PERÚ

Escribe Luzmila Mendívil Peña de Trelles

Interludio viajero

Desierto, arena, colinas, pequeños valles, pueblos, ciudades, ese era el paisaje que sus ojos miraban. Su cara iba adherida al espejo del autobús, mientras seguía recorriendo carreteras. Cada cierto tramo cabeceaba y luego volvía a recuperar la atención en esos paisajes tan distintos a los que había recorrido. Kilómetros de arena, paisaje gris, y un cielo cubierto de nubes ¡Qué extraño paisaje! pensaba mientras evocaba el canto del río, el bosque de cipreses, su aroma y la impresionante cordillera.
Los rostros de Marta y Juan la acompañaban, como la brisa acompaña al mar; como el viento a la lluvia, como el sol al día, como la luna a la noche. Con esa sensación siguió su travesía, cruzando poblados, inmensos valles, desiertos y playas.
De pronto el cansancio la venció, divisó una pequeña caleta y sintió que era un buen lugar para descansar después de tantas horas de viaje. Mochila en mano, pidió al conductor del bus que la deje en ese apacible lugar.

Caminó y caminó hasta que encontró una pequeña posada suficientemente cómoda para pasar la noche. Don Carlos y Doña Leonor eran los dueños. A ellos les encantaba recibir visitantes para conversar y compartir alimentos.
—¡Debe estar muy cansada! —Le dijo doña Leonor—
—¿Le preparo una agüita caliente o prefiere una limonada? ¿Un pancito con su pescadito frito y salsa criolla o un huevito frito? ¿Qué le ofrezco?
Ema estaba muy cansada, tan cansada que ni sentía hambre, pero al ver a doña Leonor con tanta buena disposición, sintió que sería preferible aceptar comer algo antes de dormir, y así lo hizo y se fue directo a su habitación.
Desde su cama podía ver cómo a través de la ventana aparecía el cielo estrellado, y al centro, cual reina, la luna llena brillante, resplandeciente, simplemente hermosa. ¡Wow esto es maravilloso! La luna es mágica, podría pasarme toda lo noche mirándola -pensó- las olas del mar entonaban un hermoso arrullo, la suave brisa la embriagaba y así se quedó por fin sumida en un sueño profundo.

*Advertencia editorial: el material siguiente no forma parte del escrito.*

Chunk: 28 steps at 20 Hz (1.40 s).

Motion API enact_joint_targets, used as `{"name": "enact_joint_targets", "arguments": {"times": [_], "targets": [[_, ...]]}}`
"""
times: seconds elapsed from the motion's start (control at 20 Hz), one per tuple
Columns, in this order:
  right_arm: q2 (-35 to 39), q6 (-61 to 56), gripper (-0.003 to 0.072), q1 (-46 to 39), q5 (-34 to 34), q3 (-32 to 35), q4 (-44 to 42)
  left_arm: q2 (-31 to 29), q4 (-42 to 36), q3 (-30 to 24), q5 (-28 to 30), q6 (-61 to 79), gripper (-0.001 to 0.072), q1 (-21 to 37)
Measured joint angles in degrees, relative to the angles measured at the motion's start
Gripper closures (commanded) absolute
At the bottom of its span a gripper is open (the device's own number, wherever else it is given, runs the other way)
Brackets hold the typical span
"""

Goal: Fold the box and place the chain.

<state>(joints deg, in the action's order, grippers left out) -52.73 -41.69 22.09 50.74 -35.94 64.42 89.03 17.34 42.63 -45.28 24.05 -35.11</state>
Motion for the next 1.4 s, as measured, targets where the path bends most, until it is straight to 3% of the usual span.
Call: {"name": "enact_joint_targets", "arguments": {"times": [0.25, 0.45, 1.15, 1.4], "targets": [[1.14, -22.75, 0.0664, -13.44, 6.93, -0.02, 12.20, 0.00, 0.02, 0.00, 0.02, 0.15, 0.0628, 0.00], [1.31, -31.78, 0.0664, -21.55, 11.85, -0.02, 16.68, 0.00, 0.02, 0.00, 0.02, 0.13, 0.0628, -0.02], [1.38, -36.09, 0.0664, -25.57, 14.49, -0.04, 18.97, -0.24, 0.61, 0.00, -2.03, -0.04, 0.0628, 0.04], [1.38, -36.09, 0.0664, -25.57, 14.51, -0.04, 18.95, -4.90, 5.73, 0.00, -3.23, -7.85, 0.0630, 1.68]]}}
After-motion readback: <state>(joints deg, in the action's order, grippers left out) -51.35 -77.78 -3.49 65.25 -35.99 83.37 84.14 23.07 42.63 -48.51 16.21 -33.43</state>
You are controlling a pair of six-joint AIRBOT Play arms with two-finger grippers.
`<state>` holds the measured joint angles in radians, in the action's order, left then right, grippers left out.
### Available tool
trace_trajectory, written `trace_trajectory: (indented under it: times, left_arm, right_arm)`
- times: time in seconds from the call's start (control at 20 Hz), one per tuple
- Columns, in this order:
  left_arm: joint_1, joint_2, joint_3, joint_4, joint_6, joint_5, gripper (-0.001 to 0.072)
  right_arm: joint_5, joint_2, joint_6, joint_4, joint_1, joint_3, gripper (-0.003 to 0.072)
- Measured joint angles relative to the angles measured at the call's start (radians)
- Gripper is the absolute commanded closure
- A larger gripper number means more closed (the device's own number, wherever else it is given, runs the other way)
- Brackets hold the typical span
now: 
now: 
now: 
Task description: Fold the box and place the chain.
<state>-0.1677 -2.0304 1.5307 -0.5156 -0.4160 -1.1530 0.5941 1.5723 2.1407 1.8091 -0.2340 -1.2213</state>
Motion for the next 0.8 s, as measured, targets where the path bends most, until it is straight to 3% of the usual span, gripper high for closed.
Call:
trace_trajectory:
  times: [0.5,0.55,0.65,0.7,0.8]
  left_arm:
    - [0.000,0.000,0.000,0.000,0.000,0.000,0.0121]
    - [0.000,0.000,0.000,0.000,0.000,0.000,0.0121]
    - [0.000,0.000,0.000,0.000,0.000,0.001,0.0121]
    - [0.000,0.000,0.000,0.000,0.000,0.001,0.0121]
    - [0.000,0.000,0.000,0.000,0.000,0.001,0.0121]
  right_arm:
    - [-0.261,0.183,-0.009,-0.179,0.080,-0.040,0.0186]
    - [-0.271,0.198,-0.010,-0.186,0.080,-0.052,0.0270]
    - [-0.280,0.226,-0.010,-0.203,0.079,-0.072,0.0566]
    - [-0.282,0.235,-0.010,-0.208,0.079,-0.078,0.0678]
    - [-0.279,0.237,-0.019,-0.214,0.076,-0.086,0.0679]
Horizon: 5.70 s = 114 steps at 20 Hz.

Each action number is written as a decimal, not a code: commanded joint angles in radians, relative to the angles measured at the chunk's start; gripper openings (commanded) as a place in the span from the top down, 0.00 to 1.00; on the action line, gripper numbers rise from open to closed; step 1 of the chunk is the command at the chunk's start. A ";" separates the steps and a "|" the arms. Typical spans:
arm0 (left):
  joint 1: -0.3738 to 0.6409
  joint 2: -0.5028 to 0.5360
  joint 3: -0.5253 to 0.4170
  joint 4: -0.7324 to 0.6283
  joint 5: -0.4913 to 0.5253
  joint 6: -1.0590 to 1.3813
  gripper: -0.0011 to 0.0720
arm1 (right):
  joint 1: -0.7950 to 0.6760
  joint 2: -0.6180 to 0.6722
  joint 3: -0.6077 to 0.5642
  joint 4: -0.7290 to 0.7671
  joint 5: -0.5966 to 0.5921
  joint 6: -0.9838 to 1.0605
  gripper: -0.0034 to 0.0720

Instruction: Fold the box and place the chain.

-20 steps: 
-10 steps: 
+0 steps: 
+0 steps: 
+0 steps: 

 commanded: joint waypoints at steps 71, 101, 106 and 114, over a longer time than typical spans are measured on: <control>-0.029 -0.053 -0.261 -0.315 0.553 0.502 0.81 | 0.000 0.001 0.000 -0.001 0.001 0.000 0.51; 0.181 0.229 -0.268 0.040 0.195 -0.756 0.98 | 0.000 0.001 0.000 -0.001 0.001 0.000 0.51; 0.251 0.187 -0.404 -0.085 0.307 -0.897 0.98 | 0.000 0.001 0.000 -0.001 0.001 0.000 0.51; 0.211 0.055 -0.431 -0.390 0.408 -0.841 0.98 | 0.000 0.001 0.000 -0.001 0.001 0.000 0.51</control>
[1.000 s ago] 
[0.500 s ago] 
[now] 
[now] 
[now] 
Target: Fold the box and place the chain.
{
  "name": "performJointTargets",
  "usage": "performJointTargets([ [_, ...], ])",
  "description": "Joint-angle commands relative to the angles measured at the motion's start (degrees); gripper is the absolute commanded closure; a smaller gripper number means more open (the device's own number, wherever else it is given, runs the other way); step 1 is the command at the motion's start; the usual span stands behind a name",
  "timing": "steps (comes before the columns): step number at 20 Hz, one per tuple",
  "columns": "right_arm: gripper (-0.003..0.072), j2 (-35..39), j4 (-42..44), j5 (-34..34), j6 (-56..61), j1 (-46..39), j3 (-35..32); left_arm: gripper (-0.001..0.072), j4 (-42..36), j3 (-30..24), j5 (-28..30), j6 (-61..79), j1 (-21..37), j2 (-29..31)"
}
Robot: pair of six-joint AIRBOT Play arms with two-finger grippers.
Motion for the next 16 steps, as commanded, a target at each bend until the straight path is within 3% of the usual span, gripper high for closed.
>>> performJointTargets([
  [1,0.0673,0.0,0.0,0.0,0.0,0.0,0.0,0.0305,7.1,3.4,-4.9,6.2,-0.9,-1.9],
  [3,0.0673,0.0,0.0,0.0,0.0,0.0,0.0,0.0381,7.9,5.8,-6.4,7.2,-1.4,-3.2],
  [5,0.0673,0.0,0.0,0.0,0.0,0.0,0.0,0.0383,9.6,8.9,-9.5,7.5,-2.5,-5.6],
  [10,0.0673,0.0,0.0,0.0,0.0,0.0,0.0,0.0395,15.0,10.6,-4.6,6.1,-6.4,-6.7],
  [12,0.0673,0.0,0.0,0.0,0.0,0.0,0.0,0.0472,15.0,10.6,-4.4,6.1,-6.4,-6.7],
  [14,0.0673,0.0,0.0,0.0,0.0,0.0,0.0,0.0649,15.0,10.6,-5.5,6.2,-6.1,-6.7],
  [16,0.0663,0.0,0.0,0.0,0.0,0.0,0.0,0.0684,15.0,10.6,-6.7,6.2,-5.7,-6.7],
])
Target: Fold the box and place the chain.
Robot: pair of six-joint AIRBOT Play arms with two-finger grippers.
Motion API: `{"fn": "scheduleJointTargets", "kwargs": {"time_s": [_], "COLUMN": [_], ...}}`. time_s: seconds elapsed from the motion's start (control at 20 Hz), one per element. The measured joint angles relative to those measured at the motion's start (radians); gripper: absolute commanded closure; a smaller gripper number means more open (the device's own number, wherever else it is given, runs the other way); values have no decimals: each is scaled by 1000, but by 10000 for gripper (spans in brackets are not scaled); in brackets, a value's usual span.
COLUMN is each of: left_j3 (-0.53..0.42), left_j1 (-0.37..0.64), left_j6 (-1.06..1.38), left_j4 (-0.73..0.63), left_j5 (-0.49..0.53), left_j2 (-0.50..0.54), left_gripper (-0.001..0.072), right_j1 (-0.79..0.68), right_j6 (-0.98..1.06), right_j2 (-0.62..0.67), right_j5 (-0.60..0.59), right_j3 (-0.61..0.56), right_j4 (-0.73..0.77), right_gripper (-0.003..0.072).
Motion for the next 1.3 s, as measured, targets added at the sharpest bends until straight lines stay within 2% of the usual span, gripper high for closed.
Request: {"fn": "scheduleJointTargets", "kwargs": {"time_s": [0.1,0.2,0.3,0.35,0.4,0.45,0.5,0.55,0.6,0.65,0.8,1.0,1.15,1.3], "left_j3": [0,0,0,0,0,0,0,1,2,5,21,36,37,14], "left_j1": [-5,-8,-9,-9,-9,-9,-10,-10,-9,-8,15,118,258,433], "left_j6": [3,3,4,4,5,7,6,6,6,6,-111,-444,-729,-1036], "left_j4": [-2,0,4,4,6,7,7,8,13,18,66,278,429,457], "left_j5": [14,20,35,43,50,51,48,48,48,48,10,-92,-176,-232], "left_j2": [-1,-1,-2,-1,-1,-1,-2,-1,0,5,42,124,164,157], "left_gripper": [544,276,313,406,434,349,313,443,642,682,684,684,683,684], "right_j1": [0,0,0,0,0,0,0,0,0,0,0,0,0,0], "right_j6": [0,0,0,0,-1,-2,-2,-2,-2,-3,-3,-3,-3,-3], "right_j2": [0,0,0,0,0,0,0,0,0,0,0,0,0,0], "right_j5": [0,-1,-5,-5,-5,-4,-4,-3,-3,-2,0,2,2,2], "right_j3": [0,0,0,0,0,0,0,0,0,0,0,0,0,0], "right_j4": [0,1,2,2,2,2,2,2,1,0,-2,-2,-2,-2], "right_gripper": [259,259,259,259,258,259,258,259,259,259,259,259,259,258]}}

Los primeros rayos de la mañana la despertaron, el calor, el canto de las olas, y las aves, el olor del mar, todo llamaba gratamente su atención.
—¡Buenos días doña Leonor!
—Buenos días ¿Pasó buena noche? 
—Dormí riquísimo, caí como un ladrillo, con una vista preciosa desde mi habitación. La luna y las estrellas alumbraban el cielo y las olas me arrullaron con su canto hasta que me quedé dormida. Este lugar es fantástico, no quisiera irme de aquí.
—¡Pues no se vaya! —replicó inmediatamente doña Leonor —nosotros estamos felices de tenerla. Como ve, nuestra casa es muy sencilla, pero para nosotros no hay mejor lugar en el mundo.
—¡Tiene razón doña Leonor! tienen muchos motivos para que usted y don Carlos se sientan felices de vivir aquí, ¿Cuánto tiempo me falta para llegar a Lima?, allí me esperan.

—Como ocho horas en bus —respondió don Carlos quien llegaba con pescado fresco —¡Vaya, camine por la playa, no se va a arrepentir!
Salió entonces a dar una vuelta por la playa, sus pies descalzos disfrutaban de la sensación de la arena húmeda y menuda. El agua fría de ese mar le resultaba refrescante, la sensación del agua salada en su piel era una experiencia nueva que ella disfrutaba.
El sol radiante brillaba en el cielo y tanto calor trasmitía, que dejó sentir su presencia en la piel de Ema. El sol era el marco del gran escenario que era la playa y toda la vida alrededor de ella. Ella había oído historias acerca de los incas que adoraban al dios sol, al cual llamaban Inti. Ahora ella entendía por qué era tan importante para ellos.
En la arena, unos animalitos avanzaban raudamente. Eran como pequeños cangrejos morados de patas flacas. ¡Prump, prump! ¡Prump, prump! Era más o menos el ritmo que evocaba su movimiento silencioso. Así corrían los carreteros de un surco a otro, y se escondían, irrumpían en la arena y dejaban la playa llena de pequeñas excavaciones.


—¡Para ser arañas son muy grandes, y para ser cangrejos muy pequeños! —pensó Ema—.
Se acercó a la orilla y vio que cuando el mar se retiraba, cientos de pequeños animalitos se introducían rápidamente en la arena en una lucha por volver al mar. Ema se acercó, sumergió su mano en la arena y al levantarla tenía varios mui-muis en la palma, los que, al moverse, le hacían cosquillas, aunque ella casi no las sentía pues estaba absorta mirándolos. Le llamaba la atención su caparazón ovalado y sus pequeñas patitas que no paraban de moverse. Ema liberó al resto de mui-muis y se quedó con uno solo para mirarlo bien. Descubrió entonces que tenía 10 patas, y una especie de antena. Saciada su curiosidad liberó al pequeño crustáceo.
Y siguió caminando por la playa, el sonido del mar, el vaivén de las olas eran parte de un gran concierto en el que participaban las gaviotas, pelícanos, huanayes y zarcillos. Verlos y oírlos era una fiesta.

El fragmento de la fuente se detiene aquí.